What this task involves: Could each record be written out again exactly as it stands?

Provided information:
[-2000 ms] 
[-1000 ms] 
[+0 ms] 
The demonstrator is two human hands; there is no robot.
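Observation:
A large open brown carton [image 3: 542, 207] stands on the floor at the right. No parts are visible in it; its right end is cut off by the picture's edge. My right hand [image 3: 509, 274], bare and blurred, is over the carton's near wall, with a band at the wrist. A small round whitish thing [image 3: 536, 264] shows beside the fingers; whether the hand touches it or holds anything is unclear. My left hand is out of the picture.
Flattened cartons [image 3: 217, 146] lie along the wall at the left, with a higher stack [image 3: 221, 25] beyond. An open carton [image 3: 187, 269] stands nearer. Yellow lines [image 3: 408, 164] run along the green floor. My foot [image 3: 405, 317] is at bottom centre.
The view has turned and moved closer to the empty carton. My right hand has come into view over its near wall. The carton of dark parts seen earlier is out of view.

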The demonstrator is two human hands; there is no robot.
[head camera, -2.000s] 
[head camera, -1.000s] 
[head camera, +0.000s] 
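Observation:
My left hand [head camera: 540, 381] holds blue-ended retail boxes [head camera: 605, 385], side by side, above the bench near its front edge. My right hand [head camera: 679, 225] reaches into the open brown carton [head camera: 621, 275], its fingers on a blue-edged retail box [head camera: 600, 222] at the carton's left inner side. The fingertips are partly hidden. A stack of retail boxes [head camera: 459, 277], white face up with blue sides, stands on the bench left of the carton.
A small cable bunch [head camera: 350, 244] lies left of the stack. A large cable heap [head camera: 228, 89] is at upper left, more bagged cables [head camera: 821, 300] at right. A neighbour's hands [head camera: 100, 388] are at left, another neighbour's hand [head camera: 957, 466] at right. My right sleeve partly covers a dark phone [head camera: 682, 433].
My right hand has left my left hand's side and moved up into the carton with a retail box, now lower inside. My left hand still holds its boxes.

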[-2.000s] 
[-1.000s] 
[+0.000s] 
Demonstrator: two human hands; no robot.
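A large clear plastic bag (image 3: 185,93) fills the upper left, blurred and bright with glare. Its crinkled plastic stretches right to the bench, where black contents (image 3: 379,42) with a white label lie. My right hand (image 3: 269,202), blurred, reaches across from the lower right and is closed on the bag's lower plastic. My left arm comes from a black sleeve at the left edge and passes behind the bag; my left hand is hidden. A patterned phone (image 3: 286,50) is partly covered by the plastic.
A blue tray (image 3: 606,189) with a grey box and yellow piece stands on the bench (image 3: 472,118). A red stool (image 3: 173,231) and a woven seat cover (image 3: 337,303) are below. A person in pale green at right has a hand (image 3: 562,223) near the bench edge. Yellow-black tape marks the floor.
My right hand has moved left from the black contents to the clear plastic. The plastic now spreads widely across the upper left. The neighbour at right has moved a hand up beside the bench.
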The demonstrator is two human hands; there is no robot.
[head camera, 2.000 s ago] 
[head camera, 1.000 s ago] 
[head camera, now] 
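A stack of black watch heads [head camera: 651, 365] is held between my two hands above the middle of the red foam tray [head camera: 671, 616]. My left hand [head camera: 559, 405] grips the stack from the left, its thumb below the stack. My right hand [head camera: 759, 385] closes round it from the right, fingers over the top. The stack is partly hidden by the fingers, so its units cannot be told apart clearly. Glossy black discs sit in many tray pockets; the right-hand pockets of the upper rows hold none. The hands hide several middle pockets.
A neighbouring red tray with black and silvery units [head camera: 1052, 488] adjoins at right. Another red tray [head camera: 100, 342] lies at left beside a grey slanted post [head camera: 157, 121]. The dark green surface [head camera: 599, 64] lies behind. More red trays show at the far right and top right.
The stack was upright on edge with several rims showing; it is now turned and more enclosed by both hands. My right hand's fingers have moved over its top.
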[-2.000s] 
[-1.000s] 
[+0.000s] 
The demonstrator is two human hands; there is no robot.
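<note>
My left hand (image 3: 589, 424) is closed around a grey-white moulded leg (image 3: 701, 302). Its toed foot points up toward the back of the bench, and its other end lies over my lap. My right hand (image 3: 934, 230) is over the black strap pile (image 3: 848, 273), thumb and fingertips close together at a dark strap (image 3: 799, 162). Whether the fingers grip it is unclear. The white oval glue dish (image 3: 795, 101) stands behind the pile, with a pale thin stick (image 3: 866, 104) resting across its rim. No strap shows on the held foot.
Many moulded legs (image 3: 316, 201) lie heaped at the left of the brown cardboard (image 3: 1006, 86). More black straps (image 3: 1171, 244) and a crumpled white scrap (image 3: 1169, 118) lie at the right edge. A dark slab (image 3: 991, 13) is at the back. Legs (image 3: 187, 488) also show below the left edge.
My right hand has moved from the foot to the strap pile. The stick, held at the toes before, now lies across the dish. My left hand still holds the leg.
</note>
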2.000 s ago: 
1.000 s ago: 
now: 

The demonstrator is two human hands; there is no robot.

Result of this task:
[-2000 ms] 
[-1000 ms] 
[+0 ms] 
The demonstrator is two human hands; there is no robot.
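Observation:
A large open brown carton [image 3: 542, 207] stands on the floor at the right. No parts are visible in it; its right end is cut off by the picture's edge. My right hand [image 3: 509, 274], bare and blurred, is over the carton's near wall, with a band at the wrist. A small round whitish thing [image 3: 536, 264] shows beside the fingers; whether the hand touches it or holds anything is unclear. My left hand is out of the picture.
Flattened cartons [image 3: 217, 146] lie along the wall at the left, with a higher stack [image 3: 221, 25] beyond. An open carton [image 3: 187, 269] stands nearer. Yellow lines [image 3: 408, 164] run along the green floor. My foot [image 3: 405, 317] is at bottom centre.
The view has turned and moved closer to the empty carton. My right hand has come into view over its near wall. The carton of dark parts seen earlier is out of view.
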
The demonstrator is two human hands; there is no robot.
[head camera, -2.000s] 
[head camera, -1.000s] 
[head camera, +0.000s] 
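Observation:
My left hand [head camera: 540, 381] holds blue-ended retail boxes [head camera: 605, 385], side by side, above the bench near its front edge. My right hand [head camera: 679, 225] reaches into the open brown carton [head camera: 621, 275], its fingers on a blue-edged retail box [head camera: 600, 222] at the carton's left inner side. The fingertips are partly hidden. A stack of retail boxes [head camera: 459, 277], white face up with blue sides, stands on the bench left of the carton.
A small cable bunch [head camera: 350, 244] lies left of the stack. A large cable heap [head camera: 228, 89] is at upper left, more bagged cables [head camera: 821, 300] at right. A neighbour's hands [head camera: 100, 388] are at left, another neighbour's hand [head camera: 957, 466] at right. My right sleeve partly covers a dark phone [head camera: 682, 433].
My right hand has left my left hand's side and moved up into the carton with a retail box, now lower inside. My left hand still holds its boxes.
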
[-2.000s] 
[-1.000s] 
[+0.000s] 
Demonstrator: two human hands; no robot.
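A large clear plastic bag (image 3: 185,93) fills the upper left, blurred and bright with glare. Its crinkled plastic stretches right to the bench, where black contents (image 3: 379,42) with a white label lie. My right hand (image 3: 269,202), blurred, reaches across from the lower right and is closed on the bag's lower plastic. My left arm comes from a black sleeve at the left edge and passes behind the bag; my left hand is hidden. A patterned phone (image 3: 286,50) is partly covered by the plastic.
A blue tray (image 3: 606,189) with a grey box and yellow piece stands on the bench (image 3: 472,118). A red stool (image 3: 173,231) and a woven seat cover (image 3: 337,303) are below. A person in pale green at right has a hand (image 3: 562,223) near the bench edge. Yellow-black tape marks the floor.
My right hand has moved left from the black contents to the clear plastic. The plastic now spreads widely across the upper left. The neighbour at right has moved a hand up beside the bench.
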The demonstrator is two human hands; there is no robot.
[head camera, 2.000 s ago] 
[head camera, 1.000 s ago] 
[head camera, now] 
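A stack of black watch heads [head camera: 651, 365] is held between my two hands above the middle of the red foam tray [head camera: 671, 616]. My left hand [head camera: 559, 405] grips the stack from the left, its thumb below the stack. My right hand [head camera: 759, 385] closes round it from the right, fingers over the top. The stack is partly hidden by the fingers, so its units cannot be told apart clearly. Glossy black discs sit in many tray pockets; the right-hand pockets of the upper rows hold none. The hands hide several middle pockets.
A neighbouring red tray with black and silvery units [head camera: 1052, 488] adjoins at right. Another red tray [head camera: 100, 342] lies at left beside a grey slanted post [head camera: 157, 121]. The dark green surface [head camera: 599, 64] lies behind. More red trays show at the far right and top right.
The stack was upright on edge with several rims showing; it is now turned and more enclosed by both hands. My right hand's fingers have moved over its top.
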[-2.000s] 
[-1.000s] 
[+0.000s] 
The demonstrator is two human hands; there is no robot.
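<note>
My left hand (image 3: 589, 424) is closed around a grey-white moulded leg (image 3: 701, 302). Its toed foot points up toward the back of the bench, and its other end lies over my lap. My right hand (image 3: 934, 230) is over the black strap pile (image 3: 848, 273), thumb and fingertips close together at a dark strap (image 3: 799, 162). Whether the fingers grip it is unclear. The white oval glue dish (image 3: 795, 101) stands behind the pile, with a pale thin stick (image 3: 866, 104) resting across its rim. No strap shows on the held foot.
Many moulded legs (image 3: 316, 201) lie heaped at the left of the brown cardboard (image 3: 1006, 86). More black straps (image 3: 1171, 244) and a crumpled white scrap (image 3: 1169, 118) lie at the right edge. A dark slab (image 3: 991, 13) is at the back. Legs (image 3: 187, 488) also show below the left edge.
My right hand has moved from the foot to the strap pile. The stick, held at the toes before, now lies across the dish. My left hand still holds the leg.
</note>
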2.000 s ago: 
1.000 s ago: 
now: 

The demonstrator is two human hands; there is no robot.

Nothing further belongs to this answer.